» Action item:
Copy the records exactly. Every line must match.

» The data:
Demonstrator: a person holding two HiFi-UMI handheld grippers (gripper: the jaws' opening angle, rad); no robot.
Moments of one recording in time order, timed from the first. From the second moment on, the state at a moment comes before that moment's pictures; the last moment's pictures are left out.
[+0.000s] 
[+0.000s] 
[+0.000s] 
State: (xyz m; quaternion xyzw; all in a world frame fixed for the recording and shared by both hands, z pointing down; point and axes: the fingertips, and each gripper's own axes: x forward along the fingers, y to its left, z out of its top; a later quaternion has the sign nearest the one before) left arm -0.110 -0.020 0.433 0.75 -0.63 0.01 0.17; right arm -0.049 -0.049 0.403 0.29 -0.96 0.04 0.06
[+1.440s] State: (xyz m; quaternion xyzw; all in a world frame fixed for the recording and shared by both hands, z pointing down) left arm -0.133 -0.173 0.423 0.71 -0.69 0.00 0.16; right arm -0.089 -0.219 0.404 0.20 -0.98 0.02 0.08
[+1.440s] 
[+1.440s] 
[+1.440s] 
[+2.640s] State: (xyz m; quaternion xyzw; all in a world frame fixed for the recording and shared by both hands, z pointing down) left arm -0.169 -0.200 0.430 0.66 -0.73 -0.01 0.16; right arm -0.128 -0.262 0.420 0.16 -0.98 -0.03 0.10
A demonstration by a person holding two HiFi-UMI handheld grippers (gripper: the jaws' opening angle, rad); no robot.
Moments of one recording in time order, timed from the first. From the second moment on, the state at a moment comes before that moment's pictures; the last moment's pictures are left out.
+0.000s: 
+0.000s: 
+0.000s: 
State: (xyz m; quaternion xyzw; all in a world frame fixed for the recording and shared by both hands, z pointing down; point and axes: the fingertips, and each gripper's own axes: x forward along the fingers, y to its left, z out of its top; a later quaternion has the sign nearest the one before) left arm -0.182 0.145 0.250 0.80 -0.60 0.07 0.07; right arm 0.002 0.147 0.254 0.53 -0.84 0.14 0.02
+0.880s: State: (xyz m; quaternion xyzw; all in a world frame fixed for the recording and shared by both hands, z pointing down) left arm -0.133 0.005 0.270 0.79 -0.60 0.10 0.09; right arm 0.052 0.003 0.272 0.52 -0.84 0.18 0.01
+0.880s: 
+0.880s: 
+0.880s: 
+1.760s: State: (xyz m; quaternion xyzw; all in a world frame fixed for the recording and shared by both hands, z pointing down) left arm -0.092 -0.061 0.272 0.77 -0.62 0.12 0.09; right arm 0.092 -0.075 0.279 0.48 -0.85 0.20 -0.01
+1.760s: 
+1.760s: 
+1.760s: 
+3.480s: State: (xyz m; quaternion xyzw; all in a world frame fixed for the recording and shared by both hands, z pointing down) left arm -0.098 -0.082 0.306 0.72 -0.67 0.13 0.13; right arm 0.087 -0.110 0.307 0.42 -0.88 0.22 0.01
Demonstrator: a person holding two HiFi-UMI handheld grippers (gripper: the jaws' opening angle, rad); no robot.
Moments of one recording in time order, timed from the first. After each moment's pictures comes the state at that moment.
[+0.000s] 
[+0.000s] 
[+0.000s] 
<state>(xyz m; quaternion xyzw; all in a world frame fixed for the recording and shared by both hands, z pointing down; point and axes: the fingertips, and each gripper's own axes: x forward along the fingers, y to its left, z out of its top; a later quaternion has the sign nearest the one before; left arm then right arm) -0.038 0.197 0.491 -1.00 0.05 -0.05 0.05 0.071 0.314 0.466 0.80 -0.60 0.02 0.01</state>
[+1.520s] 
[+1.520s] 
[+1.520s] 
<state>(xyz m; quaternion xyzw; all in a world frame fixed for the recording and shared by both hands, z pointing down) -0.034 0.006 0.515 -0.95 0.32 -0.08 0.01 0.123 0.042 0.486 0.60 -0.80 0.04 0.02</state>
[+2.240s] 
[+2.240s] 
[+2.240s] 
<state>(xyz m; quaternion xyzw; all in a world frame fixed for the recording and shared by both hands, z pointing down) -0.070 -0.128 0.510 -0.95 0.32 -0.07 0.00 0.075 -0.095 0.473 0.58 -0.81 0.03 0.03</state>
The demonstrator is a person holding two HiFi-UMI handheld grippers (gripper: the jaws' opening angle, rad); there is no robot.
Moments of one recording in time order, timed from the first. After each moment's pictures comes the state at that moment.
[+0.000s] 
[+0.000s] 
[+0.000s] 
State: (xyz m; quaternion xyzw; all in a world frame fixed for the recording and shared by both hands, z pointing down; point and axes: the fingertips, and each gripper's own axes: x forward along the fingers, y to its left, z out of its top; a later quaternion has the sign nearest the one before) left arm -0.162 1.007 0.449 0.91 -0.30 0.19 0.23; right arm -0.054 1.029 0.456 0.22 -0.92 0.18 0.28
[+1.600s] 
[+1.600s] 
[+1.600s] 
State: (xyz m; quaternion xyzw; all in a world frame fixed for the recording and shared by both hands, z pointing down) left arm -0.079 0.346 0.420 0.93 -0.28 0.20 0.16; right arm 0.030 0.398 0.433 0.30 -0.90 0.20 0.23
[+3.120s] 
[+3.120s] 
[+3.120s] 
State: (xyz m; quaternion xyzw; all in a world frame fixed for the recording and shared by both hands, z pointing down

» Exercise output:
Demonstrator: a person holding two HiFi-UMI handheld grippers (gripper: the jaws' opening angle, rad); no robot.
Moments of one recording in time order, timed from the first. From the second moment on, the state at a moment comes before that moment's pictures; the last moment's pictures are left out.
[+0.000s] 
[+0.000s] 
[+0.000s] 
State: (xyz m; quaternion xyzw; all in a world frame fixed for the recording and shared by both hands, z pointing down; point and axes: the fingertips, and each gripper's own axes: x forward along the fingers, y to its left, z out of its top; a later quaternion has the sign nearest the one before) left arm -0.110 -0.020 0.433 0.75 -0.63 0.01 0.17; right arm -0.049 -0.049 0.403 0.29 -0.96 0.04 0.06
[+1.440s] State: (xyz m; quaternion xyzw; all in a world frame fixed for the recording and shared by both hands, z pointing down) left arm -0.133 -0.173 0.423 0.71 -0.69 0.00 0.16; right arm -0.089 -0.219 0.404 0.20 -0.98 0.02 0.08
[+1.440s] 
[+1.440s] 
[+1.440s] 
[+2.640s] State: (xyz m; quaternion xyzw; all in a world frame fixed for the recording and shared by both hands, z pointing down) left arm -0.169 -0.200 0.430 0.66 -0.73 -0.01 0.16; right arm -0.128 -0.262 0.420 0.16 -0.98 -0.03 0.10
A demonstration by a person holding two HiFi-UMI handheld grippers (gripper: the jaws' opening angle, rad); no robot.
Moments of one recording in time order, timed from the first. From the second moment on, the state at a moment comes before that moment's pictures; the last moment's pictures are left out.
+0.000s: 
+0.000s: 
+0.000s: 
State: (xyz m; quaternion xyzw; all in a world frame fixed for the recording and shared by both hands, z pointing down; point and axes: the fingertips, and each gripper's own axes: x forward along the fingers, y to its left, z out of its top; a later quaternion has the sign nearest the one before) left arm -0.182 0.145 0.250 0.80 -0.60 0.07 0.07; right arm 0.002 0.147 0.254 0.53 -0.84 0.14 0.02
+0.880s: State: (xyz m; quaternion xyzw; all in a world frame fixed for the recording and shared by both hands, z pointing down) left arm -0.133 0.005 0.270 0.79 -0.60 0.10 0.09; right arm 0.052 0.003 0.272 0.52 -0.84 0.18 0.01
+0.880s: 
+0.880s: 
+0.880s: 
+1.760s: State: (xyz m; quaternion xyzw; all in a world frame fixed for the recording and shared by both hands, z pointing down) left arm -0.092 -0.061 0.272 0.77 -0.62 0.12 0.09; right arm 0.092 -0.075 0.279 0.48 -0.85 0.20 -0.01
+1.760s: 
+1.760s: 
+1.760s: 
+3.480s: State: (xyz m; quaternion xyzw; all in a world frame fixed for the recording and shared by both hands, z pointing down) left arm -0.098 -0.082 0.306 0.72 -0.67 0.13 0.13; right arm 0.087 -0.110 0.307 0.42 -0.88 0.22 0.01
Demonstrator: a person holding two HiFi-UMI handheld grippers (gripper: the jaws' opening angle, rad); no robot.
Moments of one recording in time order, timed from the first. After each moment's pictures comes the state at that moment.
[+0.000s] 
[+0.000s] 
[+0.000s] 
<state>(xyz m; quaternion xyzw; all in a world frame fixed for the recording and shared by both hands, z pointing down; point and axes: the fingertips, and each gripper's own axes: x forward along the fingers, y to its left, z out of its top; a later quaternion has the sign nearest the one before; left arm then right arm) -0.038 0.197 0.491 -1.00 0.05 -0.05 0.05 0.071 0.314 0.466 0.80 -0.60 0.02 0.01</state>
[+1.520s] 
[+1.520s] 
[+1.520s] 
<state>(xyz m; quaternion xyzw; all in a world frame fixed for the recording and shared by both hands, z pointing down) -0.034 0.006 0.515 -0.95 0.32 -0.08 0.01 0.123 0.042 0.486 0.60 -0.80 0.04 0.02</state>
[+2.240s] 
[+2.240s] 
[+2.240s] 
<state>(xyz m; quaternion xyzw; all in a world frame fixed for the recording and shared by both hands, z pointing down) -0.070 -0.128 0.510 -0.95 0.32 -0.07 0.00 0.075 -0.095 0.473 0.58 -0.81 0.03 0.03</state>
The demonstrator is a person holding two HiFi-UMI handheld grippers (gripper: the jaws' opening angle, rad); there is no robot.
Moments of one recording in time order, timed from the first. After each moment's pictures comes the state at that moment.
[+0.000s] 
[+0.000s] 
[+0.000s] 
State: (xyz m; quaternion xyzw; all in a world frame fixed for the recording and shared by both hands, z pointing down; point and axes: the fingertips, and each gripper's own axes: x forward along the fingers, y to its left, z out of its top; a later quaternion has the sign nearest the one before) left arm -0.162 1.007 0.449 0.91 -0.30 0.19 0.23; right arm -0.054 1.029 0.456 0.22 -0.92 0.18 0.28
[+1.600s] 
[+1.600s] 
[+1.600s] 
State: (xyz m; quaternion xyzw; all in a world frame fixed for the recording and shared by both hands, z pointing down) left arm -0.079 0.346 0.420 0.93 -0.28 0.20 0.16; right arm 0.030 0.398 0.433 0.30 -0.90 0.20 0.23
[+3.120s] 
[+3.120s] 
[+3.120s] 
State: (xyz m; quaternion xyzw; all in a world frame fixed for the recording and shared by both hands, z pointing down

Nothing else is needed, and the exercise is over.